The Sweetheart Dance

The Sweetheart Dance
From the Horizons Room (4-5 yrs)

The day had finally come! The Horizons room had been preparing for the Sweetheart Dance for weeks. The children had proudly made invitations, decorating and hand-writing notes that were sent to their families. They also sent invitations to their senior friends at the Gatesworth community, whom they had been visiting throughout the year. The children had even decorated the room with handmade paper chains and hearts, as well as prepared snacks to share with their visitors. Now the only thing left to do was enjoy the day with their families, teachers, and friends! Several girls enjoyed twirling around gracefully in ball gowns, while the boys mischievously scampered around the room teasing the girls. When one of their classmates became upset, several children gathered around and helped comfort their friend. At the end of the day, the Horizons class came together to make the Sweetheart Dance a great success!

Values and Character Development: Compassion and empathy are two essential parts of a person’s character. The children showed their appreciation to both their families and the seniors by inviting them to the dance and preparing for the event. In this way, these preschoolers acted compassionately by thinking about their guests’ needs and showing gratitude for all they had done for them. They also empathized with a fellow classmate who was upset and showed compassion by comforting their friend.

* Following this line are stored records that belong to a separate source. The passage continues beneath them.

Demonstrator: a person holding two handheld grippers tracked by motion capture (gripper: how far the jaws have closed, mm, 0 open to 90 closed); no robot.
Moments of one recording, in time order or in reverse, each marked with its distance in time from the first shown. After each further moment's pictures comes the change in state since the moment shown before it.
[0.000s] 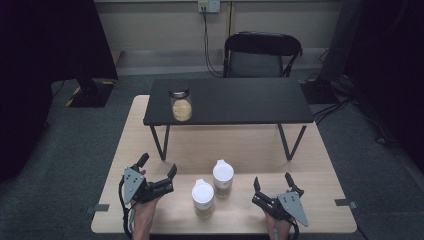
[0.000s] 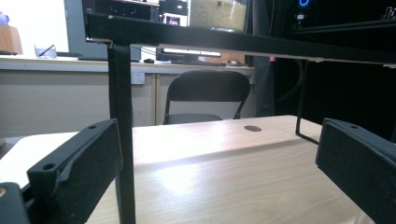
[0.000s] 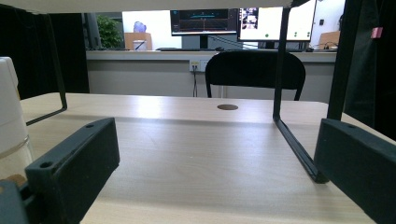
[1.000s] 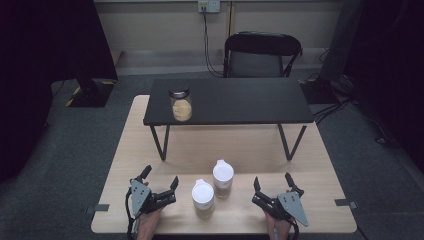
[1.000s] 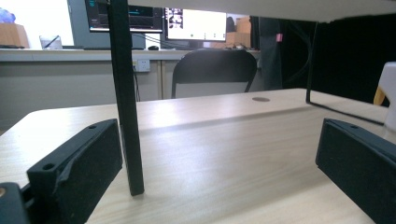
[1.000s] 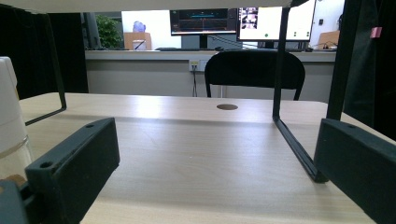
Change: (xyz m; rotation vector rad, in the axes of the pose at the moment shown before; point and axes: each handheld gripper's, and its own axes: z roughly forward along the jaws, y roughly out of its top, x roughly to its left) left arm -0.002 -0.054 -0.008 0.043 0.026 0.057; right arm 0.000 0.000 0.000 0.001 -0.002 0.000
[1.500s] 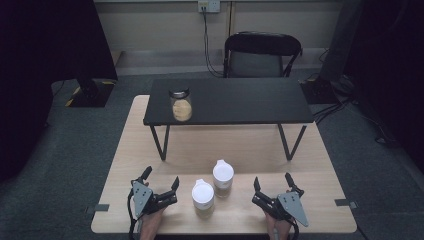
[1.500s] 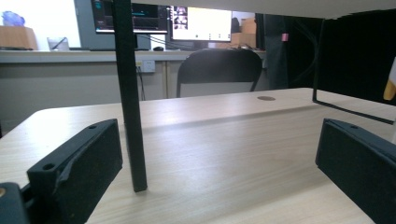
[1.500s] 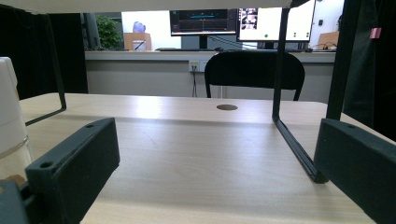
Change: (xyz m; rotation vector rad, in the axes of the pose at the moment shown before) left arm -0.001 -0.003 0.001 -0.011 0.030 0.002; right arm 0.000 0.000 0.000 -0.003 -0.001 -0.002
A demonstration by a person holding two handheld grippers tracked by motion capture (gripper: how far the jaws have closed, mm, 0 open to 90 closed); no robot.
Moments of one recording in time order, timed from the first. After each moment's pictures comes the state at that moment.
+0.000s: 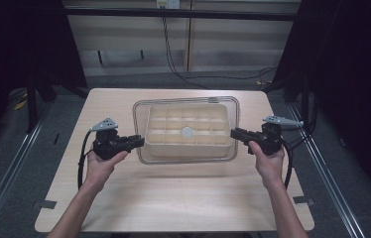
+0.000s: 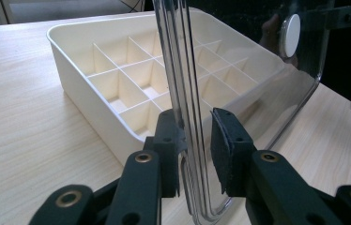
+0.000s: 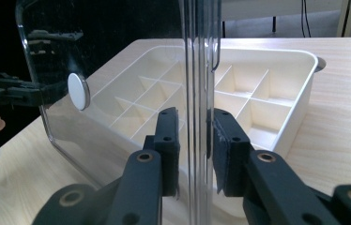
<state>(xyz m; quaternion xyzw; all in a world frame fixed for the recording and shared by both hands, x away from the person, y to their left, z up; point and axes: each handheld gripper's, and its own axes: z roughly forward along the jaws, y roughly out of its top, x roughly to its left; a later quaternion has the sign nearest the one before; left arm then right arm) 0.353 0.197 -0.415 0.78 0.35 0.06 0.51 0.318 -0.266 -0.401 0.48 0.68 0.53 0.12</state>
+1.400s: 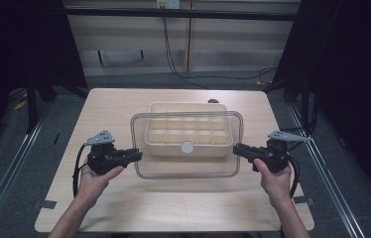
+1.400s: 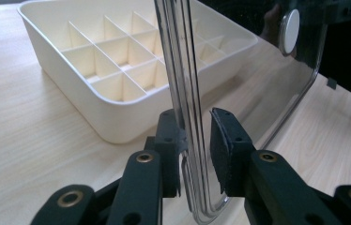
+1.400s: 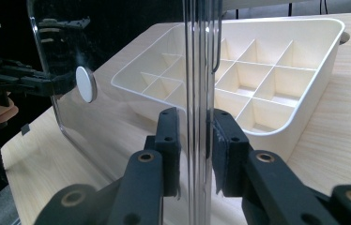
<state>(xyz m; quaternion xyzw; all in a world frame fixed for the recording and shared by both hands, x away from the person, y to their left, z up) 0.313 0.202 -0.413 0.80 0.34 0.05 0.50 0.271 -0.266 -0.403 0.47 0.69 0.54 0.10</state>
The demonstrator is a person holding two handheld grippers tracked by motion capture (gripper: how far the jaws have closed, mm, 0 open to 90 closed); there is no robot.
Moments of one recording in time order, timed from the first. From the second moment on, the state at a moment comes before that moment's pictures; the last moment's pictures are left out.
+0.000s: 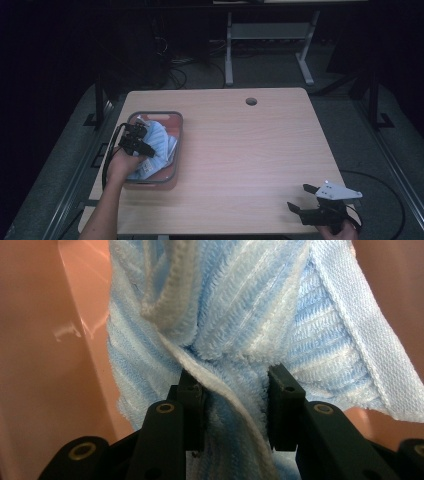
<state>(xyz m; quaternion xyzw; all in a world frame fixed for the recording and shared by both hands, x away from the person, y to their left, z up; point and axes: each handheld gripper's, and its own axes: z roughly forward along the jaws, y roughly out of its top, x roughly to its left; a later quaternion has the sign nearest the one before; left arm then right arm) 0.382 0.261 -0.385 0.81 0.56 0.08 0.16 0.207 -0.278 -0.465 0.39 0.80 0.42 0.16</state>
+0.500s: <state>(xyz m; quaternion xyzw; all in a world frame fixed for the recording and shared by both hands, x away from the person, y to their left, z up) 0.370 0.266 -0.348 0.80 0.56 0.10 0.22 0.207 -0.281 -0.464 0.39 0.80 0.43 0.17</state>
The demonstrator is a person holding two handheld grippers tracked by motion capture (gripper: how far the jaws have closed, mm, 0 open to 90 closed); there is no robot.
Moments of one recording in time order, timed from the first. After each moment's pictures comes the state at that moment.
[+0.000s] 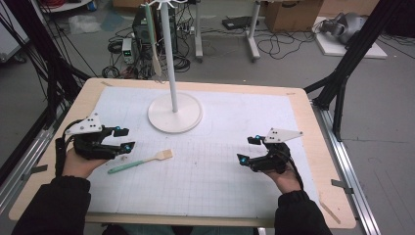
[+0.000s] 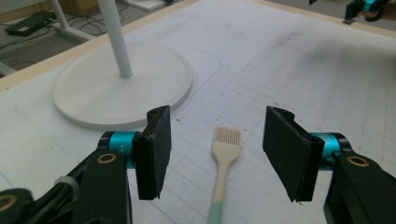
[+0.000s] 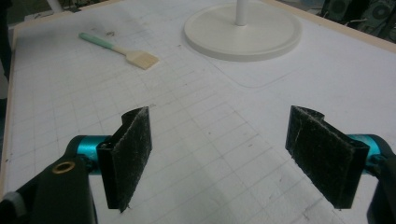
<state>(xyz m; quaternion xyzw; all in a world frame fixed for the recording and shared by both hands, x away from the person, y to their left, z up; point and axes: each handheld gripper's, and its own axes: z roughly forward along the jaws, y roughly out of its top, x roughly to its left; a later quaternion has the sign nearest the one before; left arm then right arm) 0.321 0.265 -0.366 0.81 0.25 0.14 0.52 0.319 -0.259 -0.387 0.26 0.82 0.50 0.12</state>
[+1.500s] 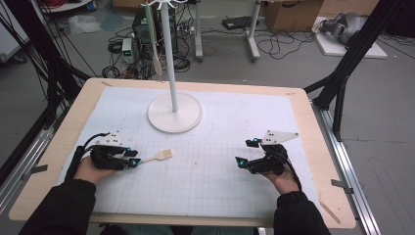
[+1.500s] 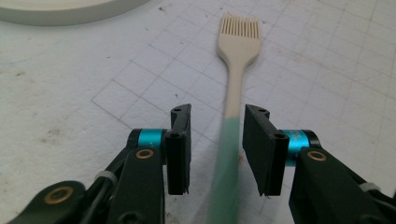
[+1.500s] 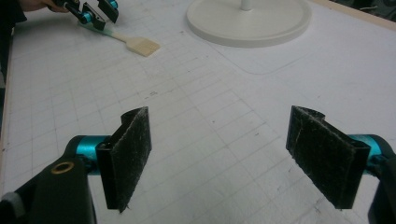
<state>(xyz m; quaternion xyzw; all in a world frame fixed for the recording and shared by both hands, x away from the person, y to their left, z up) 0.337 0.255 -0.436 0.88 0.25 0.08 0.40 0.321 -0.255 -0.398 0.26 0.83 0.49 0.11</state>
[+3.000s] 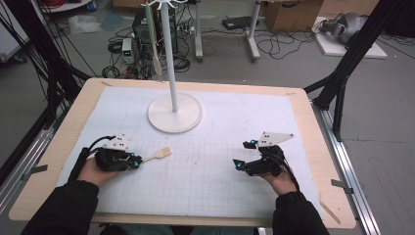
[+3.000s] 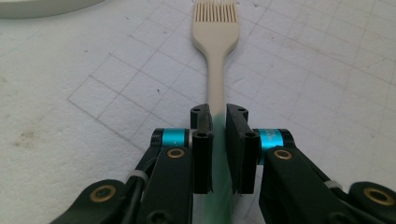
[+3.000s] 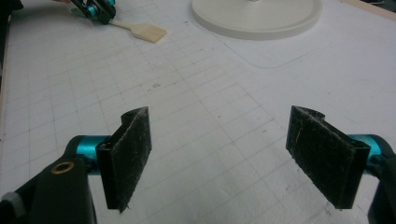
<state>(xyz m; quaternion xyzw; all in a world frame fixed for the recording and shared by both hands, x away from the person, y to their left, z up) 0.331 0.243 -0.437 0.89 0.24 0.08 0.38 0.320 -0.247 -0.401 0.25 0.84 0.47 0.11</state>
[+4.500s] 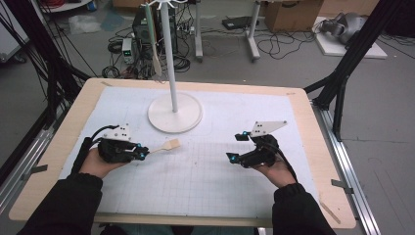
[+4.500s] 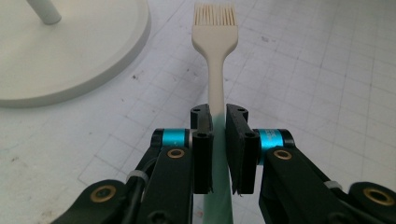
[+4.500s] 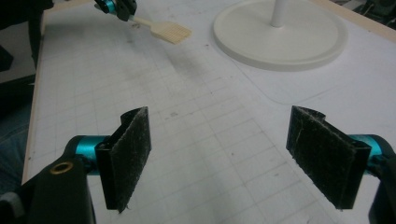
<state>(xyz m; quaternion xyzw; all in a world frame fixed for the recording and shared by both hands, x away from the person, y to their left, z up) 0.338 0.222 -0.391 0.88 0.20 0.08 0.42 0.338 -0.227 -0.373 0.21 0.85 0.48 0.08</state>
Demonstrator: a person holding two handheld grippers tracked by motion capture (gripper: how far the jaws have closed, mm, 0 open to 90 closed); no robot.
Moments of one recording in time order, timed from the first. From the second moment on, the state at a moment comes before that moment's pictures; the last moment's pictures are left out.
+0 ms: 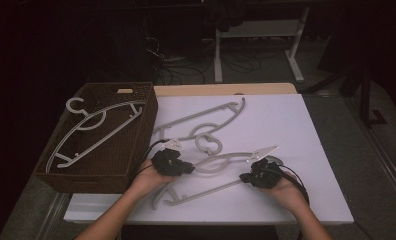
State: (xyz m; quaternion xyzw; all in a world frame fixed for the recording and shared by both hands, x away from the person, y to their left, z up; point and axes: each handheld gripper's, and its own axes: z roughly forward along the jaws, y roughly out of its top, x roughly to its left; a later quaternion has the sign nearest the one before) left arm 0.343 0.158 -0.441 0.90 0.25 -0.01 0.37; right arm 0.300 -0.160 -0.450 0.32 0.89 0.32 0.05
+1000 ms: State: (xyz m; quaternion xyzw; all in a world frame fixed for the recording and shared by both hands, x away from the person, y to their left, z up) left arm 0.335 0.141 -0.437 0.90 0.23 -0.05 0.37; right arm 0.299 -0.160 -0.451 0.32 0.89 0.33 0.05
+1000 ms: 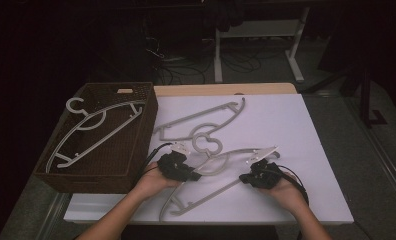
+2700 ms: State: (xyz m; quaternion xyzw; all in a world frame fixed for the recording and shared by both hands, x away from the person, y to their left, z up) left arm 0.377 0.329 -0.231 0.82 0.37 0.22 0.37; right arm 0.296 -0.180 -0.427 0.33 0.84 0.43 0.09
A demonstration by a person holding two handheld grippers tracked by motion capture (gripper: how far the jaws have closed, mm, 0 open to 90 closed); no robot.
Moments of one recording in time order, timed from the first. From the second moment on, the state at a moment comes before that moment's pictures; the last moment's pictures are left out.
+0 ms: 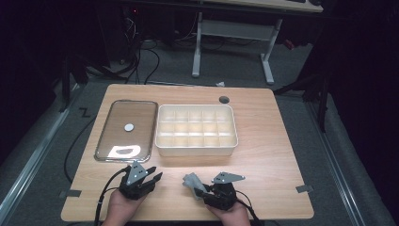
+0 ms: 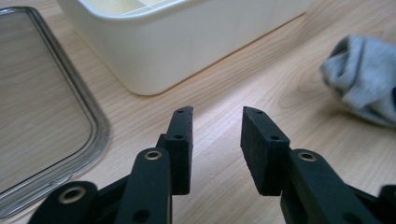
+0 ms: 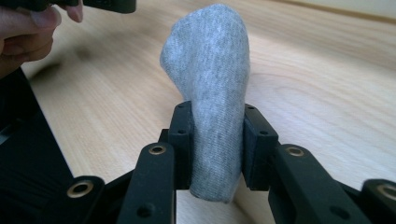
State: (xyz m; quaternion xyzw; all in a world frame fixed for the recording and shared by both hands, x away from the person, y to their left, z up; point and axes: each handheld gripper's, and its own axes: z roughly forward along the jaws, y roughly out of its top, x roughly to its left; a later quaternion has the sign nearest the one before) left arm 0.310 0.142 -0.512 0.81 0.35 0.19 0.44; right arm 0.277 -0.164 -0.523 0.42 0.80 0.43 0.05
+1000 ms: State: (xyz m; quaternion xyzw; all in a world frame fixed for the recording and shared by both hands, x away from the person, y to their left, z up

Literacy Development: Writing is a very important early literacy skill. By making their own invitations, the children explored how to use written language to communicate with others and share ideas. These emergent literacy skills will be extremely helpful as they continue in their development and education.

Psychodynamic Development: As children enter the preschool age, they become better able to take initiative. In this case, the Horizons class stepped outside of their own perspectives and took the initiative to organize and host a party for their families and friends. As children become more social, they gain the ability to understand group and cooperative play. This coincides with the decrease in egocentrism that children usually experience as they enter the late preschool years.

Children at this age also begin to identify themselves as boys and girls, taking on and experimenting with traditional gender roles. Here, the girls dressed up in dresses and danced gracefully, comfortable with their developing femininity. The boys’ excess energy in this situation demonstrated their discomfort with the increasing gender difference. This is an identity dilemma that these children will revisit during adolescence.